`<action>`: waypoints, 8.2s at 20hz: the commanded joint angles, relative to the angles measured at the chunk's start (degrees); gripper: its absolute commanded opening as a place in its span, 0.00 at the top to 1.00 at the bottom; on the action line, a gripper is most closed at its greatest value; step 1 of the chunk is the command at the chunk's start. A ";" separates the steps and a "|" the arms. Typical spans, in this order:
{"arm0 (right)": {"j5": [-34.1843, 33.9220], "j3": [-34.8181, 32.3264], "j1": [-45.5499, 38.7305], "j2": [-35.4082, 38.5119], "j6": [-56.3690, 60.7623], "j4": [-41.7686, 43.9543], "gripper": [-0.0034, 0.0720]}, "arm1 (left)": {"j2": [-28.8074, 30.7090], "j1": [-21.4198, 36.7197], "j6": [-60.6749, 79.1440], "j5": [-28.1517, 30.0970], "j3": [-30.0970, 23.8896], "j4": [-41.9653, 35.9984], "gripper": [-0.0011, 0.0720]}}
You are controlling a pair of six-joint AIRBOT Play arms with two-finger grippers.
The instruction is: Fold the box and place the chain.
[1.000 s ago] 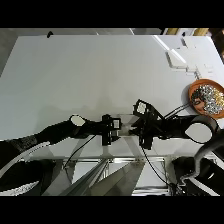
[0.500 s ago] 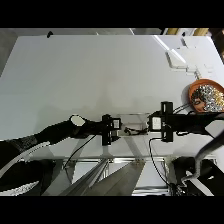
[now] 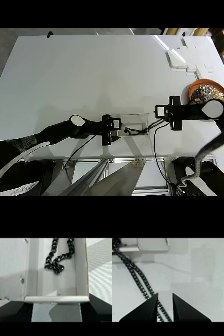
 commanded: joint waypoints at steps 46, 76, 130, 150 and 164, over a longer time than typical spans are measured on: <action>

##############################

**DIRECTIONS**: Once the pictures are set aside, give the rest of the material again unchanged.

**EXPECTED ANSWER**:
`<action>`: waypoints, 8.2s at 20hz: the commanded joint angles, relative to the angles measured at the chunk's start (degrees); gripper: its absolute commanded opening as a place in its span, 0.00 at the top to 1.00 at the bottom; on the action line, a gripper is most closed at its greatest value; step 1 of the chunk is the command at the chunk's start. A ";" separates the steps and a "|" the arms. Typical spans, in this order:
{"arm0 (right)": {"j5": [-34.1843, 33.9220], "j3": [-34.8181, 32.3264], "j1": [-45.5499, 38.7305], "j2": [-35.4082, 38.5119], "j6": [-56.3690, 60.7623], "j4": [-41.7686, 43.9543], "gripper": [-0.0034, 0.0720]}, "arm1 (left)": {"j2": [-28.8074, 30.7090], "j1": [-21.4198, 36.7197], "j6": [-60.6749, 79.1440], "j5": [-28.1517, 30.0970], "j3": [-30.0970, 23.8896], "j4": [-41.9653, 35.9984], "gripper": [-0.0011, 0.0720]}}
You are controlling a pair of six-joint AIRBOT Play arms with two-finger grippers.
The instruction is: Fold the box and place the chain.
[1.000 s ago] 
[0.500 s ago] 
[now] 
 commanded: joint waypoints at steps 46, 76, 130, 150 and 164, over a longer time than typical spans are measured on: <action>

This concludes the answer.